Search code examples
solrsolr6

Cannot index decimal values from CSV


I'm using SOLR 6.6.2 and im trying to update a core with a CSV file of vehicle data.

Each column of data consists of various datatypes such as ints, string, dates and decimal values.

The problem is with the decimal values. I have to update them to zero decimal places otherwise i get the following error:

PS C:\solr-6.6.2\example\exampledocs> java -Dtype=text/csv -Dc="vehicles" -jar post.jar vehicles.csv

using content-type text/csv... POSTing file vehicles.csv to [base] SimplePostTool: WARNING: Solr returned an error #400 (Bad Request) for url: http://localhost:8983/solr/vehicles/update SimplePostTool: WARNING: Response: 400124org.apache.solr.common.SolrExceptionjava.lang.NumberFormatExceptionERROR: [doc=d90354e7-3d73-4718-aeb5-80b0ce8fccf9] Error adding field 'Price'='7950.01' msg=For input string: "7950.01"400 SimplePostTool: WARNING: IOException while reading response: java.io.IOException: Server returned HTTP response code: 400 for URL: http://localhost:8983/solr/vehicles/update 1 files indexed. COMMITting Solr index changes to http://localhost:8983/solr/vehicles/update... Time spent: 0:00:01.363> SimplePostTool version 5.0.0 Posting files to [base] url http://localhost:8983/solr/vehicles/update

What isn't helping is that im learning from the SOLR pluralsight videos which are using SOLR version 4 which uses the schema.xml to define the fields, but it appears this is deprecated in version 6 and from what I read there should be no need to modify a schema.


Solution

  • There still is a schema - and you should create / edit it explicitly to match your values.
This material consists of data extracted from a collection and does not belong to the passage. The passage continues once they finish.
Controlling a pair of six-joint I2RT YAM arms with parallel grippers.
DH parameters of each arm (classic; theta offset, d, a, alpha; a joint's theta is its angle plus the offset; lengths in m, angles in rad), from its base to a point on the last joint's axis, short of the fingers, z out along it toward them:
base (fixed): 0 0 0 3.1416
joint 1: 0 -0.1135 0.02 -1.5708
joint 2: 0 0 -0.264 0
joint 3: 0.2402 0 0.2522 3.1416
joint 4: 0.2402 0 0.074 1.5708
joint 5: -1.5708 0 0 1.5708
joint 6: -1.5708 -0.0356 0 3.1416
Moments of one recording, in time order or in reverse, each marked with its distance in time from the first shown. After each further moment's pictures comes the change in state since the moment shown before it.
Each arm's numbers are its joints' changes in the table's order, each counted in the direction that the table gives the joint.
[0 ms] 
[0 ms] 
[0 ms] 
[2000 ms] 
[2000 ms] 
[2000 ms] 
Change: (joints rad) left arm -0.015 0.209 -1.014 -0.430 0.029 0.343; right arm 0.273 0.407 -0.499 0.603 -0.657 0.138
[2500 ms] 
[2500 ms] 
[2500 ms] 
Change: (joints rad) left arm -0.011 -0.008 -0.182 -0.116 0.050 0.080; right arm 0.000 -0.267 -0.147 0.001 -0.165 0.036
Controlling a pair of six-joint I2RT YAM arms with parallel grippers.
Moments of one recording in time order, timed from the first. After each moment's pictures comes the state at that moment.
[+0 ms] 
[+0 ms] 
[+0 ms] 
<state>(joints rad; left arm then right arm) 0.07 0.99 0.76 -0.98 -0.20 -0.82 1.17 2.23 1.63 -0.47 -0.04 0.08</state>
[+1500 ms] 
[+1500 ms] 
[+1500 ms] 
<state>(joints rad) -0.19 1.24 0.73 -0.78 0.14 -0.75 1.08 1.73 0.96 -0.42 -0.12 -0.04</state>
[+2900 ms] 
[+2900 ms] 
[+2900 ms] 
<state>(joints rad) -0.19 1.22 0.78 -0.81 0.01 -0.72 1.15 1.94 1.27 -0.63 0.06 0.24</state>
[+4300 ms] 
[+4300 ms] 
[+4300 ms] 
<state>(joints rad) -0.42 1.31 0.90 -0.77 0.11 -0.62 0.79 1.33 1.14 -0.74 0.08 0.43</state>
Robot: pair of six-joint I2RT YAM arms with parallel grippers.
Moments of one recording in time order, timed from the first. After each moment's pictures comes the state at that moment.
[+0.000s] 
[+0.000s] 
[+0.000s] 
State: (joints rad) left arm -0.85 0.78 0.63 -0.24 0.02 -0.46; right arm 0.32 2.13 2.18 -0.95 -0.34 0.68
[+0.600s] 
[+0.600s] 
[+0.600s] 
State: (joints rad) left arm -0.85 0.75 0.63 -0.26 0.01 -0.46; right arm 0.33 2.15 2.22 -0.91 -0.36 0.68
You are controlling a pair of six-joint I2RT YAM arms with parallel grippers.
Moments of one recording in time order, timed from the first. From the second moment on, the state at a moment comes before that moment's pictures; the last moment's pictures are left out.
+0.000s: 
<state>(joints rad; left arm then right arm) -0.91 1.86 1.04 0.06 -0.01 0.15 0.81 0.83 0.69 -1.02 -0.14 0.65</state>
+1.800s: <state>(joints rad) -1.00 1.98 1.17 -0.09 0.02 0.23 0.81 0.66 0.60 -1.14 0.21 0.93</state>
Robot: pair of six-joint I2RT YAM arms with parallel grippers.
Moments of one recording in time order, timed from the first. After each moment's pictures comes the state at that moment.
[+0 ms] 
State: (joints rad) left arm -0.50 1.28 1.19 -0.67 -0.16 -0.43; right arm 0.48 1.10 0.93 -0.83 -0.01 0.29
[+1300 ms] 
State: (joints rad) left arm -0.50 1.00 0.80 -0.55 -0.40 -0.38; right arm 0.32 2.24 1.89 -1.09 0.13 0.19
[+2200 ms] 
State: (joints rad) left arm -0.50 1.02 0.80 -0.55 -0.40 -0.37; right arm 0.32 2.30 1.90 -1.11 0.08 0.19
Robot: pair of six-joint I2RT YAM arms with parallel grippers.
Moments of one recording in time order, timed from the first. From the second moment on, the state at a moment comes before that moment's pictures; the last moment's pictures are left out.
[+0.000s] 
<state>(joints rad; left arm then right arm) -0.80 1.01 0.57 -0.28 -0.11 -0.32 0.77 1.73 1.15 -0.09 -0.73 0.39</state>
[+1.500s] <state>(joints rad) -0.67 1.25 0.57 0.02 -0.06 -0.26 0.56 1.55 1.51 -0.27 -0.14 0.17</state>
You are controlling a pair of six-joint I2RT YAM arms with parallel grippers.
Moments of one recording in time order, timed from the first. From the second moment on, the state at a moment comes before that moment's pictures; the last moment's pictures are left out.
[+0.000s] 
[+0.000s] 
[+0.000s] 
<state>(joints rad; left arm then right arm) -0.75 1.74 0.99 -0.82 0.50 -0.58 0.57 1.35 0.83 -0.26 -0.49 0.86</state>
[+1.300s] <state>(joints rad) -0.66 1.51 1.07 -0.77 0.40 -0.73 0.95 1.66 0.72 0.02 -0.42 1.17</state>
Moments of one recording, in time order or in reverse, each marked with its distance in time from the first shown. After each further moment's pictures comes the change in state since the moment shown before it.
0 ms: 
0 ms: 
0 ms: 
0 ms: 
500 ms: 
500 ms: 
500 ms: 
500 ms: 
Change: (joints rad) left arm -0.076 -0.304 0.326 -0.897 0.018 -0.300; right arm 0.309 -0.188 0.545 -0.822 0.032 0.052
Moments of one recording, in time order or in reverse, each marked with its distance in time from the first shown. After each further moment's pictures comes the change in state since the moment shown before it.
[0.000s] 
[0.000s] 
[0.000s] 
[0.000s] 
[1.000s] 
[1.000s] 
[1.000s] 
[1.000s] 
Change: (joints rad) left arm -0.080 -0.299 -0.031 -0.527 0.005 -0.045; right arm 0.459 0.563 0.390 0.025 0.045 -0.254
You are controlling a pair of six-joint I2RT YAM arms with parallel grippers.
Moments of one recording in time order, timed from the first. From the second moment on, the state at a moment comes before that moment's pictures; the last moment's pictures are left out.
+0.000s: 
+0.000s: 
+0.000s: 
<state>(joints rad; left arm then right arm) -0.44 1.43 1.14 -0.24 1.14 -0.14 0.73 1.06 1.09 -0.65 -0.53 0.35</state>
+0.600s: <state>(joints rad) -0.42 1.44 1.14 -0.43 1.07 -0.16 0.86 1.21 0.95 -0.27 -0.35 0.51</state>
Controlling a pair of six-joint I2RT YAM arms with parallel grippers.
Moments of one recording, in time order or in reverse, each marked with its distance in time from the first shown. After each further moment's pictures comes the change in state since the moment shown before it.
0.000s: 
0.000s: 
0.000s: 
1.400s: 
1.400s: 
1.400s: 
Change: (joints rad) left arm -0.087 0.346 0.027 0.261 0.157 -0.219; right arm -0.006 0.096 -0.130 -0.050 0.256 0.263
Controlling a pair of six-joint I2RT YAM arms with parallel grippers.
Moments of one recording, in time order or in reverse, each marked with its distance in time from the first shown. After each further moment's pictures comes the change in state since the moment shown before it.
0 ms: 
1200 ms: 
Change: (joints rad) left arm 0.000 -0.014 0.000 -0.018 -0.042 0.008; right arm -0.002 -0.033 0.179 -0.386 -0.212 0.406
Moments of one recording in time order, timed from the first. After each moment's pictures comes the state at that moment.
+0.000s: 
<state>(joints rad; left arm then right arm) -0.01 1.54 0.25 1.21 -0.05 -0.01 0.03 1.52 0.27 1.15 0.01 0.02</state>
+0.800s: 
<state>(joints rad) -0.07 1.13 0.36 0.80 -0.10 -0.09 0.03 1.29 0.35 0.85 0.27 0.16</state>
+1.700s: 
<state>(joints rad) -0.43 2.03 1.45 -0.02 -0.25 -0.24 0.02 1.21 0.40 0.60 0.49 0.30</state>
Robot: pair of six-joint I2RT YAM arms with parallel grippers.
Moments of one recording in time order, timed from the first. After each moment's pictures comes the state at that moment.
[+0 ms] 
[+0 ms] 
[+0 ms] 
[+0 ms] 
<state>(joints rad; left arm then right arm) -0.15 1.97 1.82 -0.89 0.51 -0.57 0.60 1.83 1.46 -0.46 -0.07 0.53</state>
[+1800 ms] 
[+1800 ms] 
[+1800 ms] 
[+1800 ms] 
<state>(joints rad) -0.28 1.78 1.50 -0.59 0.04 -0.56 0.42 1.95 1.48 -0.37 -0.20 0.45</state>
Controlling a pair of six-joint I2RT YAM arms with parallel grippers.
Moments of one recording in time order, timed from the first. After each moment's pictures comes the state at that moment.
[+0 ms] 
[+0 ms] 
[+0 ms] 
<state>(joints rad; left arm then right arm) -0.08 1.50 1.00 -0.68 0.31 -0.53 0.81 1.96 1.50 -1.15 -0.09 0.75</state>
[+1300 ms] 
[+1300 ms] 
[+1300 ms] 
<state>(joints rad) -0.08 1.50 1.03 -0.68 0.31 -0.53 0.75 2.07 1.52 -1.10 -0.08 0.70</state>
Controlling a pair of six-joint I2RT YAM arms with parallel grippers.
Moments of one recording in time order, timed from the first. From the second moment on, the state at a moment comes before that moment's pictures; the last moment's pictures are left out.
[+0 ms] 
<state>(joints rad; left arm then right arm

    When you're running in the schemaless mode, a guess is made when the first value for a field is encountered. This guess seems to be wrong for your dataset - i.e., the first value isn't considered a decimal number for some reason. You can see which type Solr guessed for your column under the schema browser in the Admin interface.

    The best solution is to create an explicit schema - so you're sure that your columns are matched to a specific type.

    You can edit the schema directly in the Admin interface, use the Schema API, or modify the schema.xml file as in previous versions.